Rough set approach in formal learning theory

Wojciech Buszkowski (Adam Mickiewicz University, Poznań)

Formal learning theory is understood as a branch of symbolic learning, following the Gold paradigm of learning from positive data and identification in the limit. We focus on learning algorithms based on unification, which have been elaborated for categorial grammars by Buszkowski & Penn (1990), Kanazawa (1994), Marciniec (1994), Foret (2001), and others.

Rough set theory is an approach to incomplete information, elaborated by Z. Pawlak (1991); also see Demri & Or³owska (2002), Polkowski (2002). A set of objects X is represented by a pair of two sets: the lower approximation and the upper approximation. The former consists of those objects which necessarily belong to X on the basis of our knowledge, and the latter consists of objects which possibly belong to X on the basis of our knowledge.

A standard model of rough sets is a finite information system (relational database) in which objects are characterized by attributes and their values. Two objects are indiscernible with respect to a set A of attributes if, for any attribute from A, the value of this attribute for x equals the value of this attribute for y.
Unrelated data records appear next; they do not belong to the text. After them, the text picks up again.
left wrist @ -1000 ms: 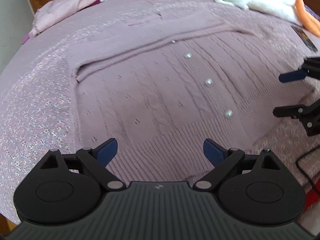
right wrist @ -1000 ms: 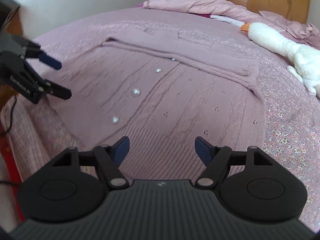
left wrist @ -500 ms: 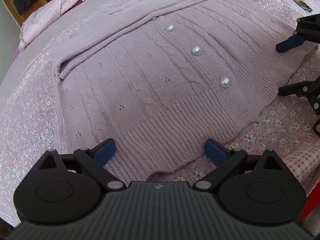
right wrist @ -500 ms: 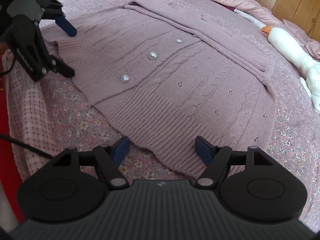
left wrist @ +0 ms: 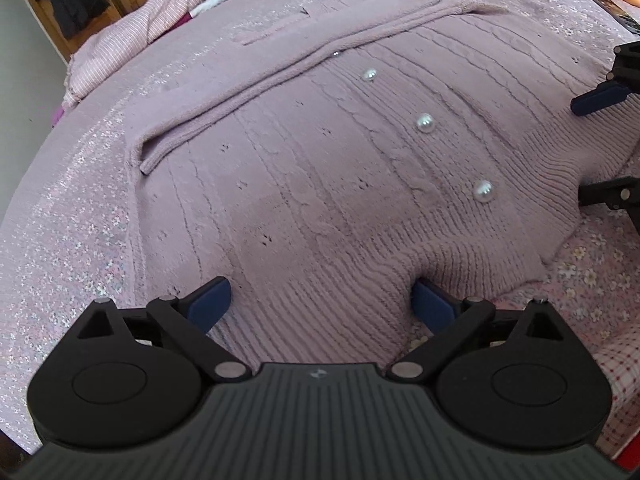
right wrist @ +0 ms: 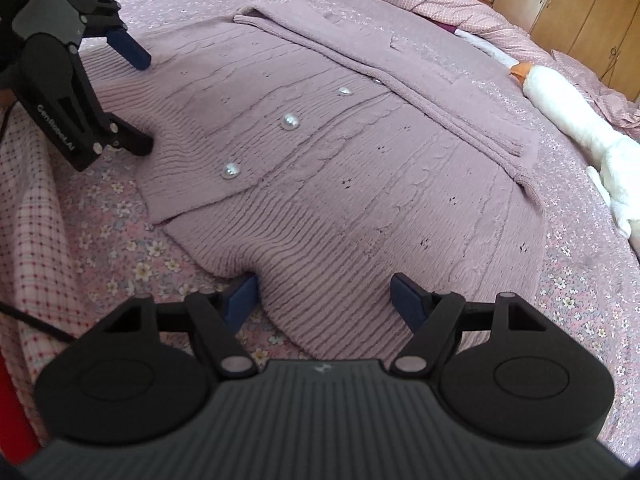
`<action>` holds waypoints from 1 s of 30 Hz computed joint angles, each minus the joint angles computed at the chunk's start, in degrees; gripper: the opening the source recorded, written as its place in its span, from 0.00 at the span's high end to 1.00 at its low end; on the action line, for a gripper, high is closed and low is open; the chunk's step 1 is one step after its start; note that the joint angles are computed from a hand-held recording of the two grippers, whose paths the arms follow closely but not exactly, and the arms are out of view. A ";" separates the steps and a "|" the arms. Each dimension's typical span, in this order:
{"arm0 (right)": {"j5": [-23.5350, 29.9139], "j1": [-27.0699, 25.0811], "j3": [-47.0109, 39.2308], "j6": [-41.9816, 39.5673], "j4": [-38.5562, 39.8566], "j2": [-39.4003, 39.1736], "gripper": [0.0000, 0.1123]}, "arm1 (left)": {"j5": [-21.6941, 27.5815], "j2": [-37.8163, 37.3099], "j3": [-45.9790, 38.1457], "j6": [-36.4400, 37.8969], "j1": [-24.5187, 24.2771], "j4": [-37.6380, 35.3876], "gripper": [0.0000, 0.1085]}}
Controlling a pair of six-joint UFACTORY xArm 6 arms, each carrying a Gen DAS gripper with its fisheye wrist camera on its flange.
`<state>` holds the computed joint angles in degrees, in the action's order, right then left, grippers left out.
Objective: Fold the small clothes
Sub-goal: 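Grasp the cardigan hem with the left tool while the right tool grasps it too, then lift the hem with both tools and fold it toward the collar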
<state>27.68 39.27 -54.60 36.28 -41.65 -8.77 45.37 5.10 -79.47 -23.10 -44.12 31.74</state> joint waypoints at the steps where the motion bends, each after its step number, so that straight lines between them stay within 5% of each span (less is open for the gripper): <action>1: -0.06 -0.02 0.05 0.46 -0.49 -0.01 0.34 | -0.11 0.29 -0.15 -0.22 -0.07 0.30 0.08; 13: 0.68 -0.14 -0.61 -2.26 1.77 0.43 0.34 | 1.87 1.29 -1.45 0.03 0.37 -2.48 0.10; 17: 1.43 0.33 -1.38 0.54 -2.22 1.52 0.40 | -0.72 0.12 0.52 0.50 0.48 -2.89 0.29; 22: 1.93 0.62 -1.86 1.41 -3.61 2.01 0.66 | -2.10 -0.21 1.12 0.64 0.22 -3.07 0.55; 24: 2.77 0.91 -2.25 1.93 -4.72 2.29 0.73 | -1.88 -0.03 0.57 0.33 0.03 -2.86 0.74; 26: 4.12 1.44 -2.91 2.37 -5.95 2.54 0.87 | -1.43 0.08 -0.30 -0.56 0.03 -3.09 0.81; 30: 4.27 1.16 -3.46 5.75 -7.75 1.80 0.88 | -2.17 0.10 -1.67 -3.58 0.40 -2.70 0.84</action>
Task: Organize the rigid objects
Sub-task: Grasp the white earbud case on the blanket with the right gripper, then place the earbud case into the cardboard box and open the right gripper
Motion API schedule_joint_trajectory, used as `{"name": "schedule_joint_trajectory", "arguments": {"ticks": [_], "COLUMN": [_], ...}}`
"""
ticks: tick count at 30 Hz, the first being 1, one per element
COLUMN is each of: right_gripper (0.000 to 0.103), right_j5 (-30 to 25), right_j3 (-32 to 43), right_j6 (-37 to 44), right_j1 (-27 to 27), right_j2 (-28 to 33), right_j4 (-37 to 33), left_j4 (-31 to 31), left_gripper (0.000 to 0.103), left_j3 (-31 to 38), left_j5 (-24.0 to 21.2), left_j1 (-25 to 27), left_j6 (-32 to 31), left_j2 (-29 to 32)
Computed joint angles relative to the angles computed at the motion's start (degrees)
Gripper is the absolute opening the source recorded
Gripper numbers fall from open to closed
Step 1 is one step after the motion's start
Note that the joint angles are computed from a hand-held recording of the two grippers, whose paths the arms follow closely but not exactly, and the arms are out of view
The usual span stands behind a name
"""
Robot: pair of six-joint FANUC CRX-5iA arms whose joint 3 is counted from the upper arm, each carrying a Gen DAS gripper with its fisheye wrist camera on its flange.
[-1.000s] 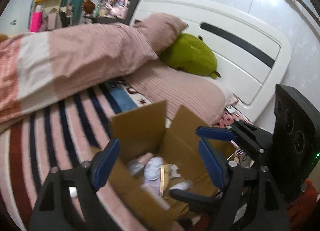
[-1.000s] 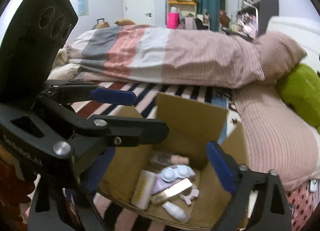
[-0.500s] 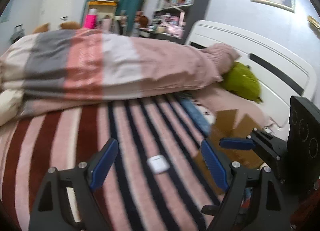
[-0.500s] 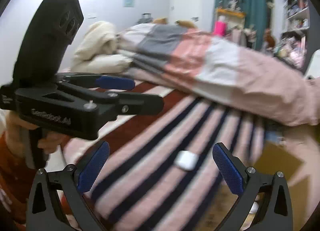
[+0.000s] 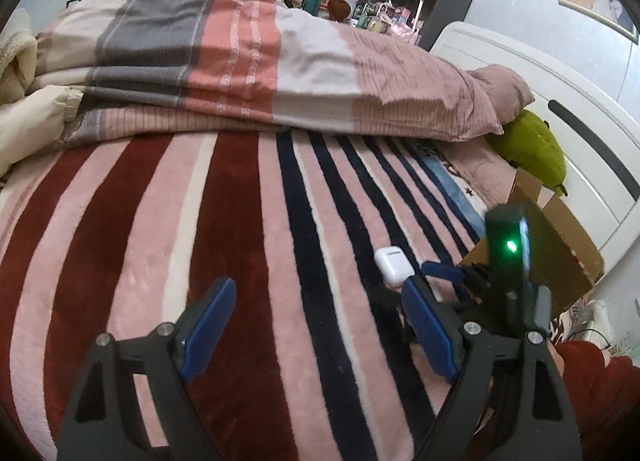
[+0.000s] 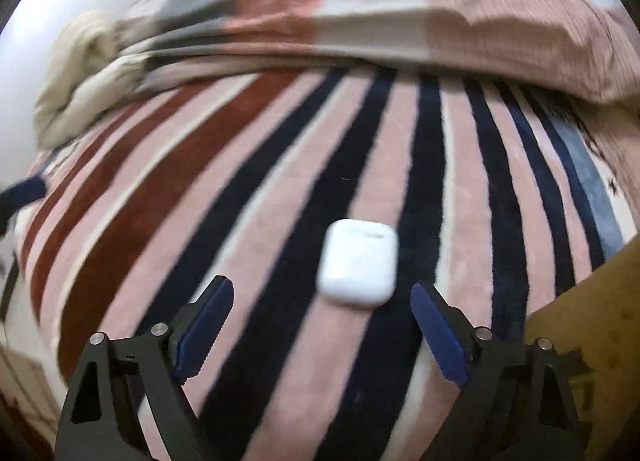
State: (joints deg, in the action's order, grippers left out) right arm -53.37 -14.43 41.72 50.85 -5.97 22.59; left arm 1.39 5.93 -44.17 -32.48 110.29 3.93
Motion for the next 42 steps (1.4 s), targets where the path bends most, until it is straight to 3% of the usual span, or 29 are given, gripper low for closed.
{"name": "schedule_joint_trajectory", "arguments": {"ticks": [2,3,4,12,20,26,28,34,39,42], "right_gripper": [0.073,0.053,0.04,0.04,0.04,0.04,0.04,0.039,0.039,0.039], "right_j5": [-0.6,-1.5,-1.5,1.4,3.3,3.5,3.1,1.2,-2.5,-5.9], "right_j3": [0.2,0.2,-0.5,-2.9,-2.1,-2.9,-3.3,-4.7,-4.6,-3.9], "right_j6": [-0.9,-1.7,-3.0,-0.7,6.6,5.3,5.0,4.5,5.6,6.9], "right_j1": [-0.4,-0.3,0.1,3.7,10.6,12.7,12.3,10.1,6.5,4.2], "right_j2": [1.4,2.0,1.9,-3.2,-12.7,-17.4,-18.9,-23.1,-26.2,-27.4], "right_j4": [1.4,2.5,3.9,6.7,3.6,8.8,9.8,11.3,9.8,8.2], "left_j4": [0.1,0.1,0.1,1.4,13.8,23.4,28.8,22.5,22.0,20.9], "left_gripper": [0.083,0.083,0.083,0.083,0.082,0.054,0.037,0.036,0.035,0.036], "left_j3": [0.2,0.3,0.4,1.6,2.3,6.3,6.8,22.3,36.9,49.9], "left_j5": [0.0,0.0,-0.1,-0.6,2.9,2.7,3.5,-3.0,-9.2,-15.6], "left_j1": [-0.1,-0.2,-0.2,-0.8,-1.8,-3.4,-3.9,-7.2,-9.4,-10.9], "left_j6": [-0.4,-0.4,-0.3,-1.5,-13.1,-21.1,-24.9,-21.2,-20.5,-18.9], "left_j2": [0.3,0.3,0.4,0.8,2.0,5.8,7.0,15.4,25.1,33.1]}}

Now, for a set X, of objects, the lower approximation is the join of indiscernibility classes contained in X, and the upper approximation is the join of indiscernibility classes not disjoint with X.

A central idea of formal learning theory is to discover a grammar for a language L on the basis of a finite sample from L (a finite set D contained in L). If L is from a class K, then the lower approximation of L determined by D is defined here as  the meet of all languages from K containing D, and the upper approximation as the join of all languages from K containing D. We study several connections between these notions and basic notions of formal learning theory (learnability of a class of grammars, finite elasticity, outcomes of unification algorithms).